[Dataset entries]
BEGIN
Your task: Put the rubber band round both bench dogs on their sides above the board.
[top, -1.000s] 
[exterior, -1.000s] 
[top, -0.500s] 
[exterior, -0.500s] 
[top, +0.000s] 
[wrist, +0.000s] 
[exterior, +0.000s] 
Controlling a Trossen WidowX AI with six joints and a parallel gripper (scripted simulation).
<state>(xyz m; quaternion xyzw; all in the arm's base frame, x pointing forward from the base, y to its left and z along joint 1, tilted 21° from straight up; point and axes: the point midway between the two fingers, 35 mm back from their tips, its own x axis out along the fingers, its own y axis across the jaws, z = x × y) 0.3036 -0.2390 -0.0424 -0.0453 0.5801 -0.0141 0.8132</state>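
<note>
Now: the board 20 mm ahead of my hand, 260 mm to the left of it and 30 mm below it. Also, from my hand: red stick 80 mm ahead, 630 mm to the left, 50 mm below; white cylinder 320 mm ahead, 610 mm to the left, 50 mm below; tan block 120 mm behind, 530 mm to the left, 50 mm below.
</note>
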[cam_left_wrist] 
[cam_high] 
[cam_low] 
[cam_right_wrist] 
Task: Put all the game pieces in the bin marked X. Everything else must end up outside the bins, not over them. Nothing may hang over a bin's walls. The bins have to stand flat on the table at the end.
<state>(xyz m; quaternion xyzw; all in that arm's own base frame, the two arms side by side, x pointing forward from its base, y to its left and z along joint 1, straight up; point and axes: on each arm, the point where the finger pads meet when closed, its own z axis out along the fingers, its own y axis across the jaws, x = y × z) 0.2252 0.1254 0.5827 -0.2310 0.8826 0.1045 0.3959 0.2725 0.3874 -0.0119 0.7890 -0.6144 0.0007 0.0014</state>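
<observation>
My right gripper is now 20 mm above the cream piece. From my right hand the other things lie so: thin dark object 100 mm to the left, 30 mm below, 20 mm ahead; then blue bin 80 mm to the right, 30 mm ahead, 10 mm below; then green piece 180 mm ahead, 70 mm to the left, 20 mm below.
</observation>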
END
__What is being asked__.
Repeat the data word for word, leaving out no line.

__Output of the task__.
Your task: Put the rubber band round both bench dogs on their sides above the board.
[top, -1.000s] 
[exterior, -1.000s] 
[top, -0.500s] 
[exterior, -0.500s] 
[top, +0.000s] 
[wrist, +0.000s] 
[exterior, +0.000s] 
Controlling a Trossen WidowX AI with six joints and a parallel gripper (scripted simulation).
<state>(xyz m; quaternion xyzw; all in the arm's base frame, x pointing forward from the base, y to its left and z along joint 1, tilted 21° from straight up; point and axes: the point midway between the two fingers, 35 mm back from their tips, its own x axis out along the fingers, its own y axis across the jaws, z = x × y) 0.3036 -0.2390 -0.0424 -0.0453 0.5801 -0.0141 0.8132</state>
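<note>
Now: the board 20 mm ahead of my hand, 260 mm to the left of it and 30 mm below it. Also, from my hand: red stick 80 mm ahead, 630 mm to the left, 50 mm below; white cylinder 320 mm ahead, 610 mm to the left, 50 mm below; tan block 120 mm behind, 530 mm to the left, 50 mm below.
</note>
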[cam_left_wrist] 
[cam_high] 
[cam_low] 
[cam_right_wrist] 
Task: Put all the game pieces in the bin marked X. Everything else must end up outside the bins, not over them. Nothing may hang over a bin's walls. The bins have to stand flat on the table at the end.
<state>(xyz m; quaternion xyzw; all in that arm's own base frame, the two arms side by side, x pointing forward from its base, y to its left and z along joint 1, straight up; point and axes: on each arm, the point where the finger pads meet when closed, its own z axis out along the fingers, its own y axis across the jaws, x = y × z) 0.2252 0.1254 0.5827 -0.2310 0.8826 0.1045 0.3959 0.2725 0.3874 -0.0119 0.7890 -0.6144 0.0007 0.0014</state>
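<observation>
My right gripper is now 20 mm above the cream piece. From my right hand the other things lie so: thin dark object 100 mm to the left, 30 mm below, 20 mm ahead; then blue bin 80 mm to the right, 30 mm ahead, 10 mm below; then green piece 180 mm ahead, 70 mm to the left, 20 mm below.
</observation>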

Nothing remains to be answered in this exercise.